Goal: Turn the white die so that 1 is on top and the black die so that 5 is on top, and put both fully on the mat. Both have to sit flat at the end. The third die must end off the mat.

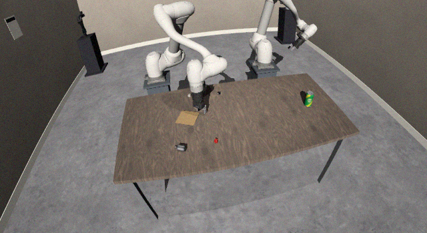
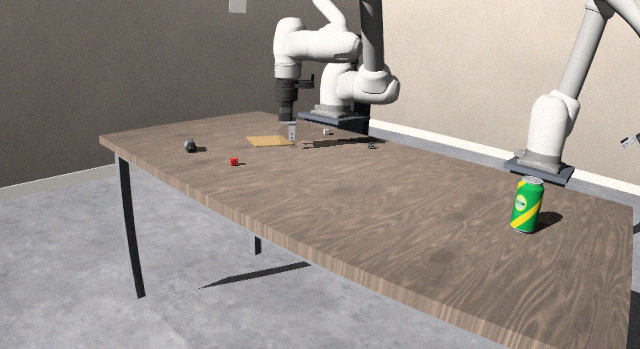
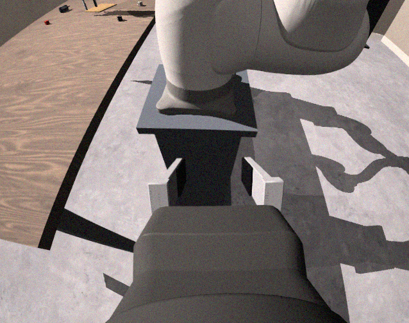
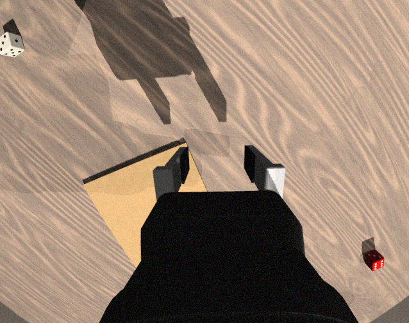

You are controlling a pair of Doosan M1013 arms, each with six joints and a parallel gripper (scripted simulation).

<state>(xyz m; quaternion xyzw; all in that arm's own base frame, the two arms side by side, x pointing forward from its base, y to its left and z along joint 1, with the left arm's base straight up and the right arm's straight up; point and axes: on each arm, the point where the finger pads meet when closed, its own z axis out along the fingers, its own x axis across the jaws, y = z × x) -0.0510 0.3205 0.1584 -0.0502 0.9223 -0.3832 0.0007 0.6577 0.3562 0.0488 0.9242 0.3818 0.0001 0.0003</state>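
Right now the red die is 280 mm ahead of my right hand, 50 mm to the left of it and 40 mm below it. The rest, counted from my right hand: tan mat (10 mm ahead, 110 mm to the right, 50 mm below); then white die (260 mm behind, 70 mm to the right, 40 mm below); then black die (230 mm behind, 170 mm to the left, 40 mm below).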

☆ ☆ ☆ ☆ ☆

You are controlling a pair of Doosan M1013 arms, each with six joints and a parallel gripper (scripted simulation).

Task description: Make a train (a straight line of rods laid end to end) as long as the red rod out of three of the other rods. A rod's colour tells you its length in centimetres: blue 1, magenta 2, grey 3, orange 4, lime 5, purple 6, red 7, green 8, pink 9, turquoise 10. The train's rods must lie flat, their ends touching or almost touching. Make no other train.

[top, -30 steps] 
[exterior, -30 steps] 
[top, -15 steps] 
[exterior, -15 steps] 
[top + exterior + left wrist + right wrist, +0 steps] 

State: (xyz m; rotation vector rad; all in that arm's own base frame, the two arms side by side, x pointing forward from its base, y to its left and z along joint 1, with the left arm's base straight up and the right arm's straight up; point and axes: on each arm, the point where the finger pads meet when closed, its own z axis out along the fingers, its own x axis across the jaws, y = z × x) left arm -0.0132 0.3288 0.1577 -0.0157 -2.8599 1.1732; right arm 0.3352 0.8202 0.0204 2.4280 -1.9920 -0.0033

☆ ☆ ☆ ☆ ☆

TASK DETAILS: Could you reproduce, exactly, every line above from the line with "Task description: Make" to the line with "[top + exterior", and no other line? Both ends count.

RESULT FOR THIS TASK:
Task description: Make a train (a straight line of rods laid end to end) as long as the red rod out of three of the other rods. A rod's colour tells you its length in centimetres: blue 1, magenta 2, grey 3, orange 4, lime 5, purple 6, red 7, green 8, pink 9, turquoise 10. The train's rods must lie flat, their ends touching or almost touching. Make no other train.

[top, -30 steps] 
[exterior, -30 steps] 
[top, -15 steps] 
[exterior, -15 steps] 
[top + exterior + left wrist + right wrist, +0 steps] 

No more output is needed here.